For some politicians, the Gallup results are a call to arms; the governor’s race this year is shaping up in part as a contest over who can best pull the state out of its funk.

“Lifting the self-esteem of the state is absolutely something I need to address as governor,” said Mayor Angel Taveras of Providence, a Democrat running for governor.

Claiborne Pell IV, grandson of Senator Claiborne Pell and another Democrat candidate, said restoring faith in state government was “at the heart” of his campaign because without it, nothing else could get done.

Gina M. Raimondo, the state treasurer and also a Democrat running for governor, takes a white board to campaign events and asks voters to list why they believe in Rhode Island. It is her way of getting them to think about the state’s positive attributes.

“The malaise is driven by the economy and the lack of jobs,” she said. “Rhode Island needs a leader who has optimism for the future and who knows and believes we can be better.”

Despite the complaints, many of those interviewed said they liked living here and would never move. They love the easy access to the ocean. They are proud of Newport, an old-world moneyed coastal community where Jacqueline Bouvier and John F. Kennedy were married in 1953.

And they are especially proud of their restaurants and their culinary quirks. The official state drink is coffee milk, a mixture of milk and coffee syrup.
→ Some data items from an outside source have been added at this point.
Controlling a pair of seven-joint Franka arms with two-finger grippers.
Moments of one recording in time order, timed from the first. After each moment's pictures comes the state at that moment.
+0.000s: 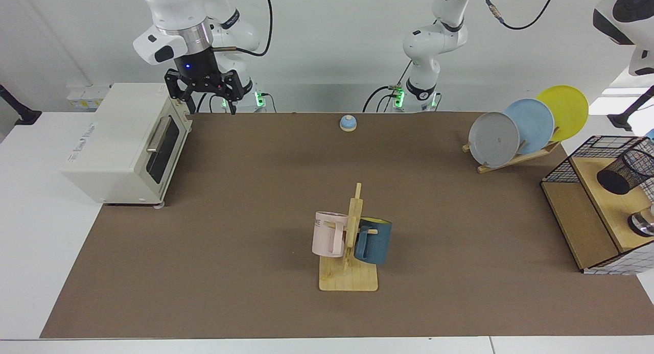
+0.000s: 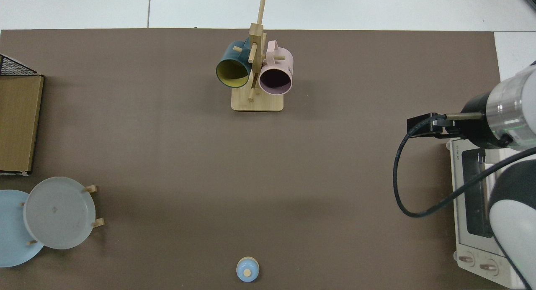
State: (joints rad) left arm 0.33 0.11 -0.03 -1.51 1.08 2.05 1.53; right arm 0.08 -0.02 0.11 -1.52 0.00 1.55 0.24
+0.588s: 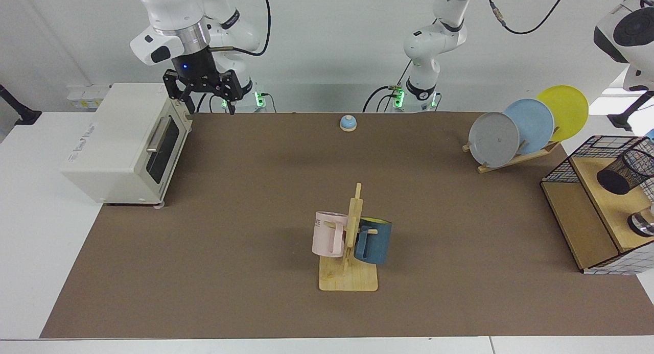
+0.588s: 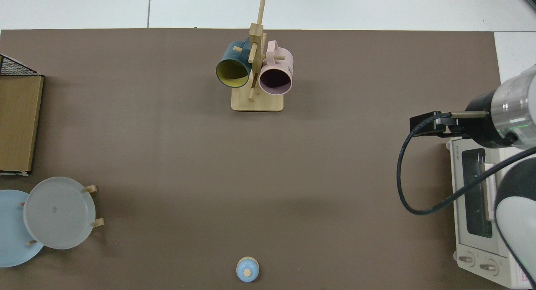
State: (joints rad) left arm 0.38 0.12 -0.03 -1.58 1.08 2.09 1.50; right arm 0.07 -0.02 0.10 -1.52 0.01 1.55 0.24
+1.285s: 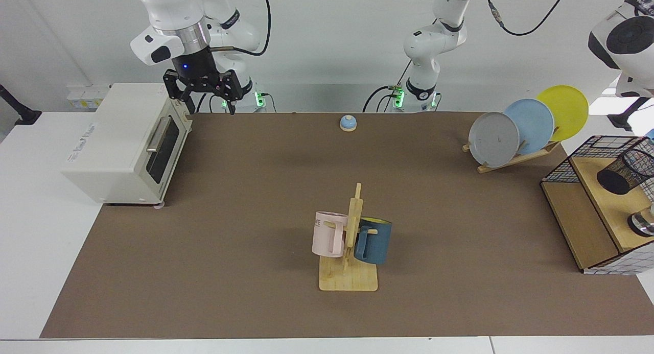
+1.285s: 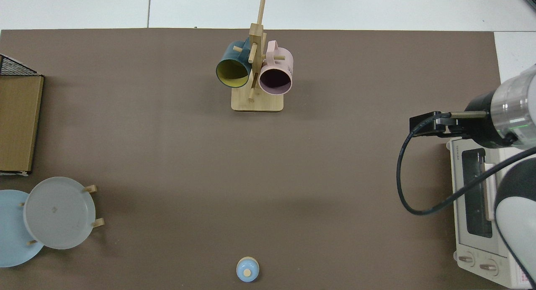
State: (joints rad) left arm 0.37 0.12 -0.04 -1.61 1.08 2.09 1.49; right arm 0.07 -0.02 0.10 -1.52 0.01 1.55 0.24
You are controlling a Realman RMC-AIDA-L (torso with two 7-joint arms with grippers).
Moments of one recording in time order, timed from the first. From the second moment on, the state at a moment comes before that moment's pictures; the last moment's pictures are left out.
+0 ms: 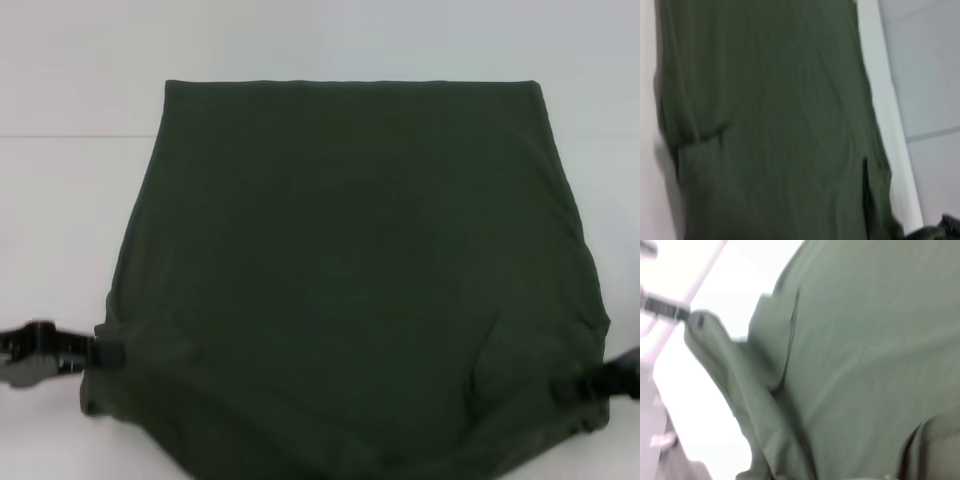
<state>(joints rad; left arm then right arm) -0.54 -1.90 0.28 0.58 2.50 1.83 -2.26 0.61 1.97 -0.47 -0.74 -2.54 -1.85 1.98</state>
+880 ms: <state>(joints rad) -0.51 -1.95 0.19 0.51 2.17 1.61 -2.25 0.53 1.97 -0.39 -0.58 -2.18 -1.49 1.96</state>
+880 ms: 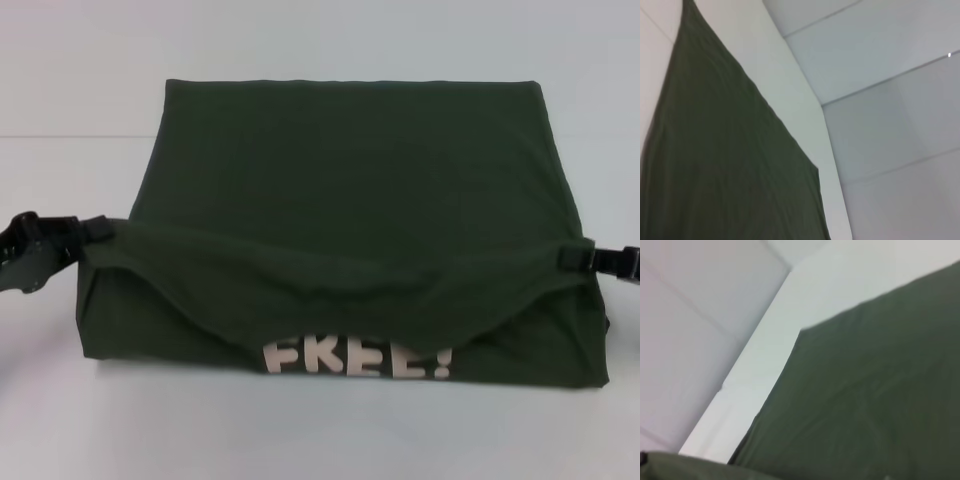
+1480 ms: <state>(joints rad) -0.55 -2.02 0.20 0.50 2.05 1.43 -2.09 0.54 2.03 -0.39 -0.57 -2.10 -1.26 1.89</state>
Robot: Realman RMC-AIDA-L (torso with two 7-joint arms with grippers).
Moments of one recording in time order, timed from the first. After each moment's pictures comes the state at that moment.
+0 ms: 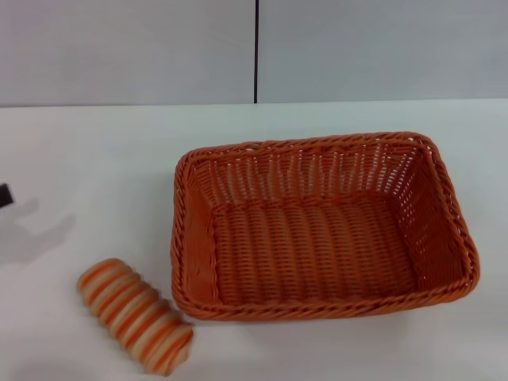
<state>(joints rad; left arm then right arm) -0.16 -2.01 0.34 0.90 1.93 1.79 -1.65 0.08 2.07 -0.53 -0.95 2.01 1.74 -1.66</state>
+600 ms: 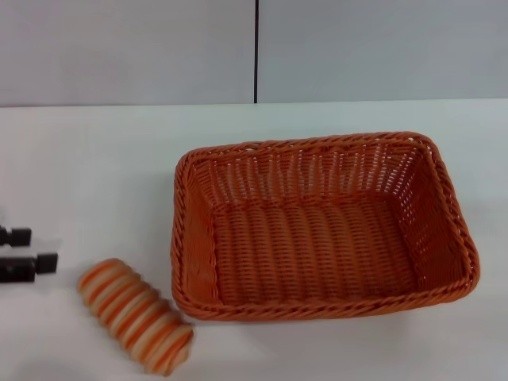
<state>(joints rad) -0.32 -2.03 0.43 1.12 2.38 1.90 -1.76 0.06 2.07 -0.49 -0.78 2.01 1.75 -1.73</state>
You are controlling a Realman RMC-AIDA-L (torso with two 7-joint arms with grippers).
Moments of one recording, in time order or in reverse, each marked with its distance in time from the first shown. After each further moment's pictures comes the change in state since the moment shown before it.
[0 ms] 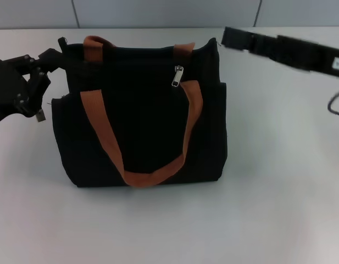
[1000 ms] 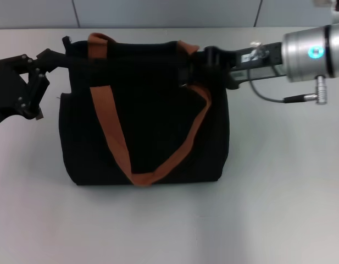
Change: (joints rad) left arm 0.008 -0.008 -0.013 -0.002 -0.005 0.005 0.124; right arm 0.072 0.018 -0.372 -0.349 -0.402 0.494 1.008
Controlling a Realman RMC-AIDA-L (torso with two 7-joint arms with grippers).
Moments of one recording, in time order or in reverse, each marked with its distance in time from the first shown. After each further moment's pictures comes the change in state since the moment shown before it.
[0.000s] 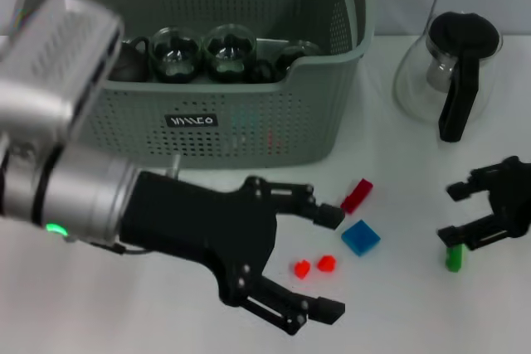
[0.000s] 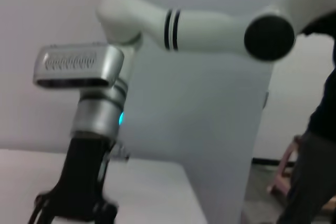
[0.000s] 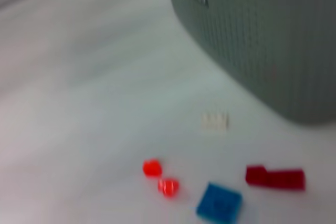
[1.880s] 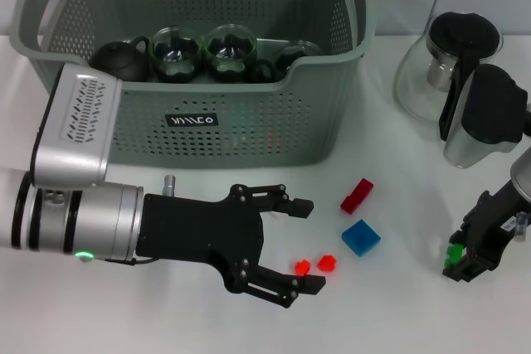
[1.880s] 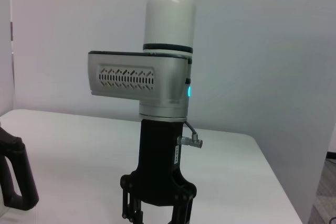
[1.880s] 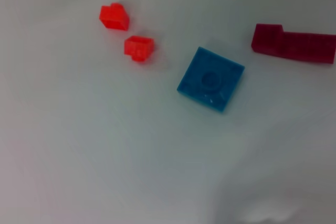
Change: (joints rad) left arm 0.013 0.000 -0.027 -0.292 0.054 -0.237 0.291; right arm 0.148 0.121 -0.296 0.008 -0.423 0.124 0.302
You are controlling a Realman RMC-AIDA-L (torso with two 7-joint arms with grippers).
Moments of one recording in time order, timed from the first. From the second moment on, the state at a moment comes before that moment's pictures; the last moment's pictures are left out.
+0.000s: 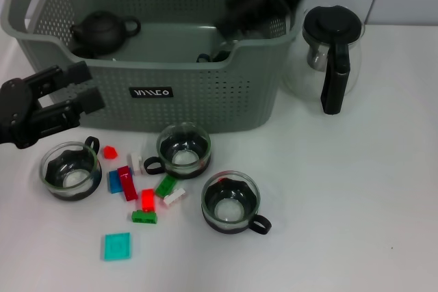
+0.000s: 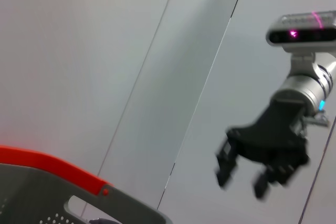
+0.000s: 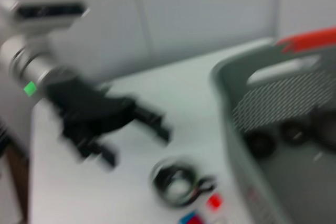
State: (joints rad) left arm -0.39 -2.02 0.32 0.67 1.88 1.98 -1.46; right arm 1.09 2.02 -1.00 -1.24 -2.24 -1.81 2.35
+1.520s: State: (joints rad) left arm -0.40 -2.03 0.32 0.64 1.88 1.97 -1.45; right arm 1.06 2.11 -1.49 -0.87 -2.37 -1.51 2.29
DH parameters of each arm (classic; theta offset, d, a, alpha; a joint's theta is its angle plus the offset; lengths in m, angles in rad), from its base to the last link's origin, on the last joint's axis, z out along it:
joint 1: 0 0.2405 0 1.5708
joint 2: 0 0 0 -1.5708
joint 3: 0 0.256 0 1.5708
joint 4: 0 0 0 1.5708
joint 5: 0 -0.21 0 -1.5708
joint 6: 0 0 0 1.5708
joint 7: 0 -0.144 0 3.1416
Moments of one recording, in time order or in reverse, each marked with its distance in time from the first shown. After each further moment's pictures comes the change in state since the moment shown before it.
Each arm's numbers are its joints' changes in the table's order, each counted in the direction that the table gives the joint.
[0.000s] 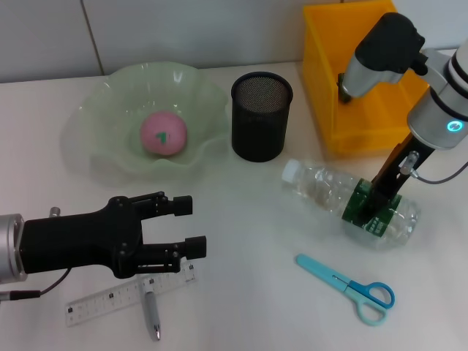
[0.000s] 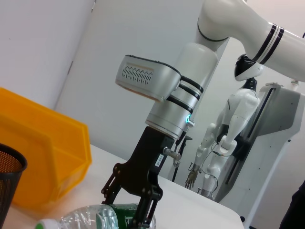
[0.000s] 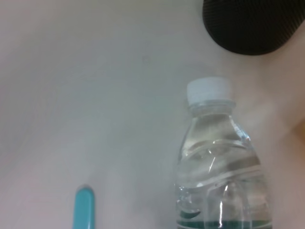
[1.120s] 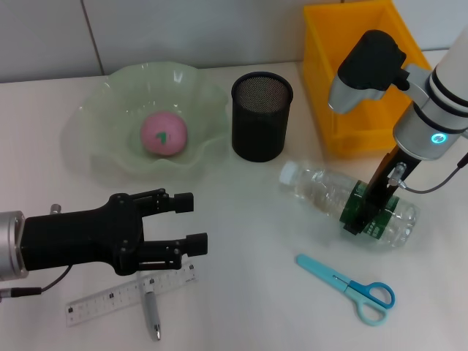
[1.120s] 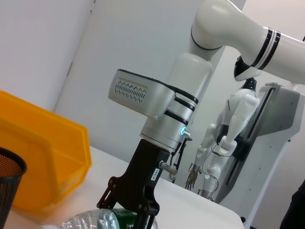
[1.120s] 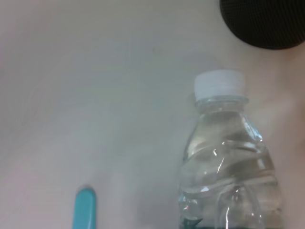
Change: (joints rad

Rhode Islanders boast of their snail salads. They are devoted to their version of the hot dog, called, oddly enough, New York System hot wieners. They are served at Olneyville New York System, which was just named a 2014 James Beard Foundation American Classic.

Mr. Cianci, the former mayor, suggested that the 82 percent of residents who told Gallup that Rhode Island was not among the best states should spend a weekend in Newport, eat in a Providence restaurant or visit the Rhode Island School of Design.

“Then,” he said, “they should go to Pocatello, Idaho, and see what they can do there on a Saturday night.”